2.They teach two important things about the nature of evil itself.

 

First, that it has no motive or human rationale. Longnecker says, “The Fr. Mendoza character in Deliver Us From Evil tells Sarchie that he has witnessed plenty of human evil, but this is ‘secondary’ evil… In human evil there is always a mixed motive. So when we see cop Sarchie pound a pedophile murderer to death with his bare fists we understand he does so in a seemingly justified vengeful rage. Fr. Mendoza says that the primary evil knows no such rational.”

So primary evil is unjustified – it is chaotic and unpredictable. This is probably what makes it so horrifying to human beings, who would rather twist themselves through any moral gymnastics rather than simply perform evil for its own sake. Evil, when done in the name of good, is far more relatable to the human soul than evil done in the name of evil itself.

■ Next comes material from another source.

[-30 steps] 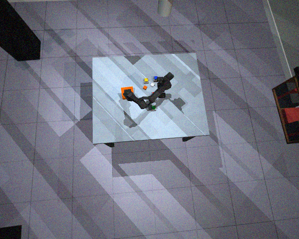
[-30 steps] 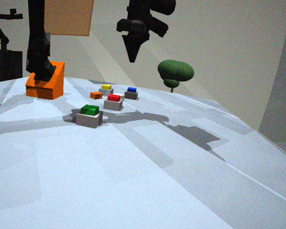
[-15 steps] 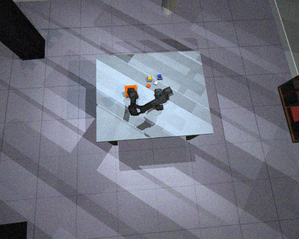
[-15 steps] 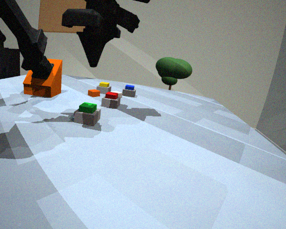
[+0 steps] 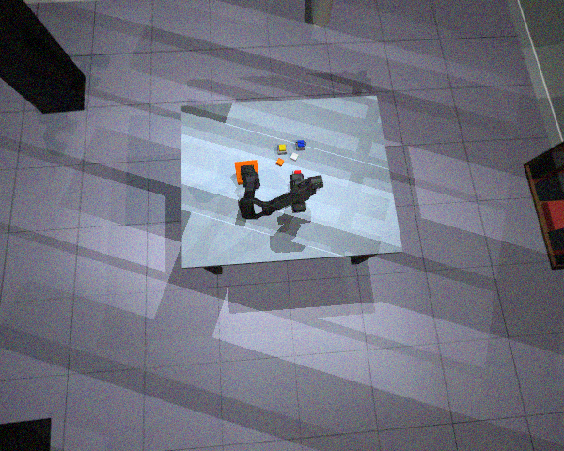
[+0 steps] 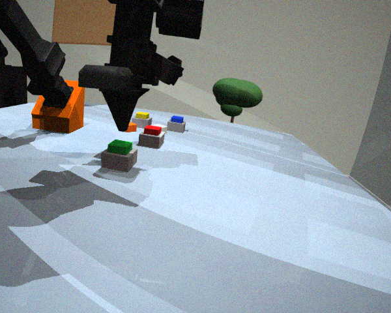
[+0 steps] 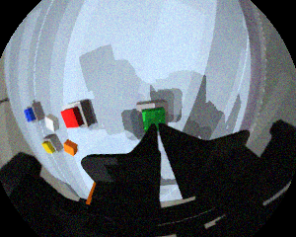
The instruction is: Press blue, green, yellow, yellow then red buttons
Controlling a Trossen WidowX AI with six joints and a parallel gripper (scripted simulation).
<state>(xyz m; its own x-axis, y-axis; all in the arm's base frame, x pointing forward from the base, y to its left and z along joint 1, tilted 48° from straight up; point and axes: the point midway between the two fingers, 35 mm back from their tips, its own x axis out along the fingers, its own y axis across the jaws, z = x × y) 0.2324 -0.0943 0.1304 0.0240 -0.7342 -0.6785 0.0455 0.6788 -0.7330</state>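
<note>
Now: gripper tip 30 mm above the green button. Round my gripper tip: red button 140 mm to the left, 30 mm below, 20 mm ahead; then white block 250 mm to the left, 50 mm below, 20 mm ahead; then small orange block 220 mm to the left, 60 mm behind, 50 mm below.
</note>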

Secondly, Longnecker implies that this chaotic evil is far below you. “Without truth and rational capacity the possessed persons become sub human…They snarl, bite, and scratch. The lie forces human beings into a sub human bestial condition.”   As a human being, you are far more than just electrical brain impulses that jerk around your body. You have a free will that comes from your soul, and when that free will (and self-restraint) is momentarily suspended by the demonic in horror films, the truth about the nobility of the soul is revealed.

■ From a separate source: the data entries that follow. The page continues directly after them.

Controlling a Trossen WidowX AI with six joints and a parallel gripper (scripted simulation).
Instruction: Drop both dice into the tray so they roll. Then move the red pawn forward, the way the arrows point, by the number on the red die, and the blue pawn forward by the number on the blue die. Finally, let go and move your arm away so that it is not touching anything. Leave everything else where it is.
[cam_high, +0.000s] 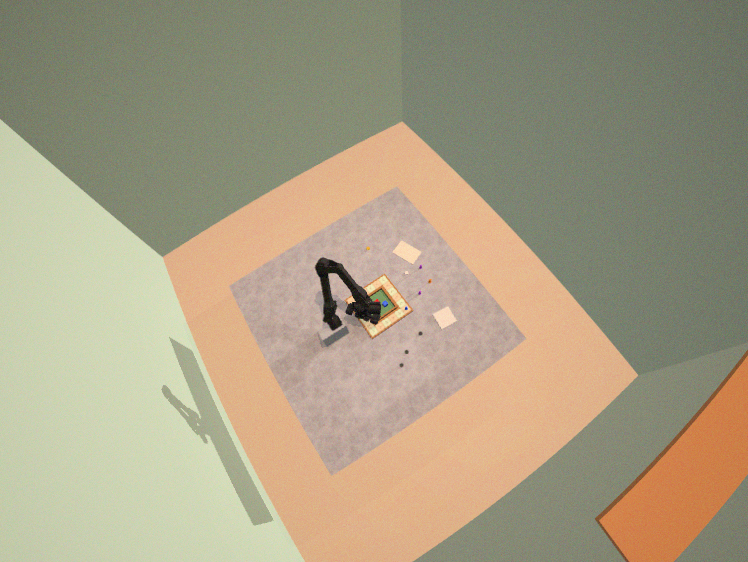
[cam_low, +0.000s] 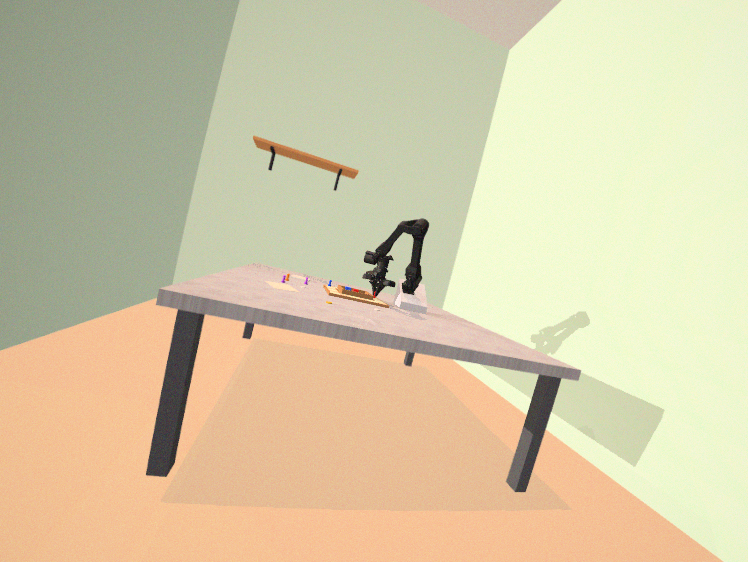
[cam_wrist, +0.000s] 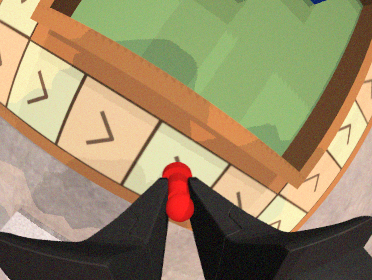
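Right now the red pawn is 1 cm above my gripper tip. From my gripper tip the other things lie so: orange pawn (44 cm ahead, 4 cm to the right, 1 cm below); blue pawn (23 cm ahead, 9 cm to the right); green tray (11 cm ahead, 2 cm to the left, 2 cm below).
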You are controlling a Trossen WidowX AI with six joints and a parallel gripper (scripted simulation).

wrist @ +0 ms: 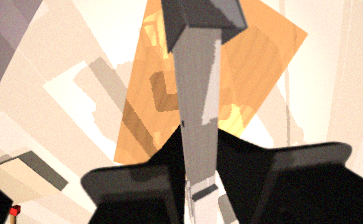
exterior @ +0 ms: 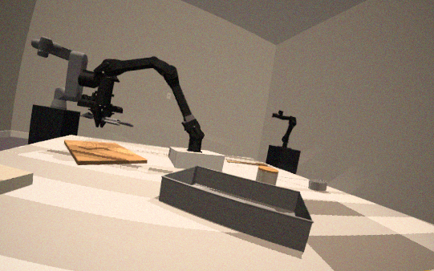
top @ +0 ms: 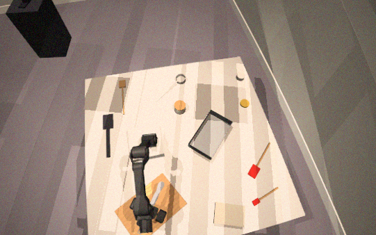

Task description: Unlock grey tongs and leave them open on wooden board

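Right now the wooden board is 1 cm behind my gripper tip, 2 cm to the left of it and 10 cm below it. Also, from my gripper tip: roasting tin: 40 cm ahead, 47 cm to the left, 8 cm below; black spatula: 31 cm behind, 53 cm to the left, 10 cm below; pale board: 46 cm ahead, 4 cm to the right, 9 cm below.
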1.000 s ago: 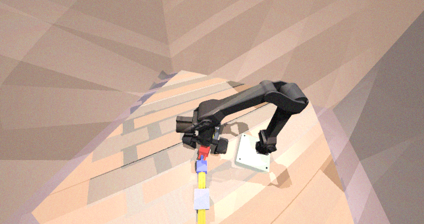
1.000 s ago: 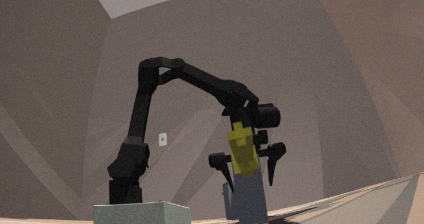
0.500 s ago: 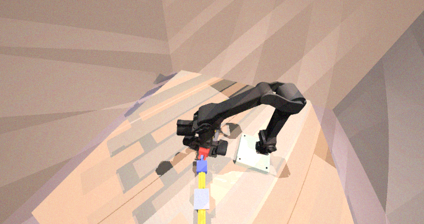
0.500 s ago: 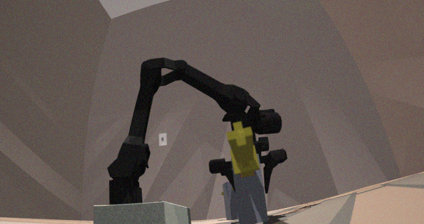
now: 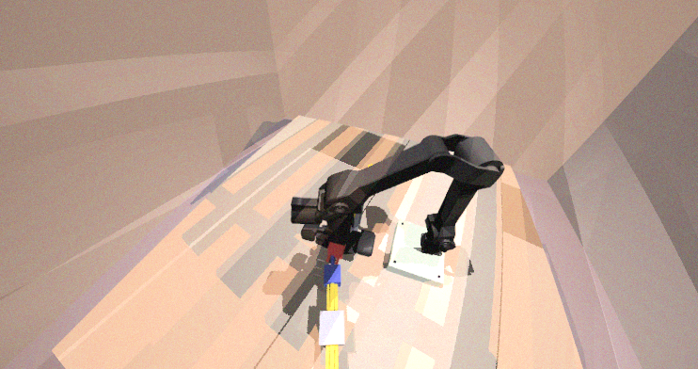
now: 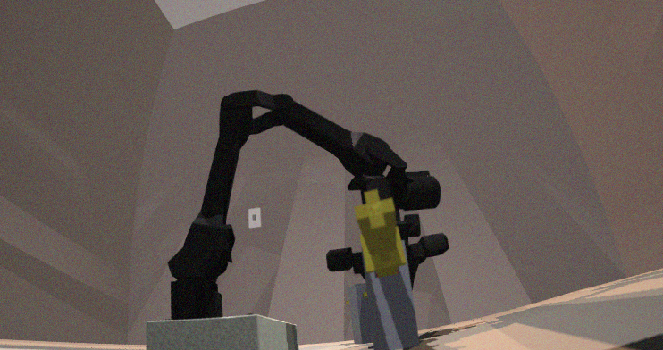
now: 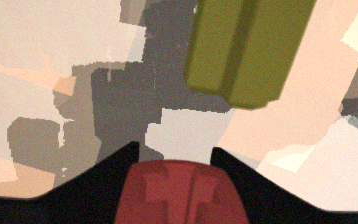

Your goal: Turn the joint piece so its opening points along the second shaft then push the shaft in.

Be that as it may, I still don’t plan to become a connoisseur of horror movies – particularly those with a demonic theme. Delving farther into the nature of evil in the name of any entertainment medium is just not something I can stomach. Besides, Martin Luther says that, “The best way to drive out the devil, if he will not yield to texts of Scripture, is to jeer and flout him, for he cannot bear scorn.”

 

I posit that the best way to approach the horrific and demonic is to simply laugh at it and walk away. Nothing more is needed.

 

Do horror movies (especially the demonic) have a rational purpose in our society?

Do you personally find them edifying, or are you just there for the “thrills”?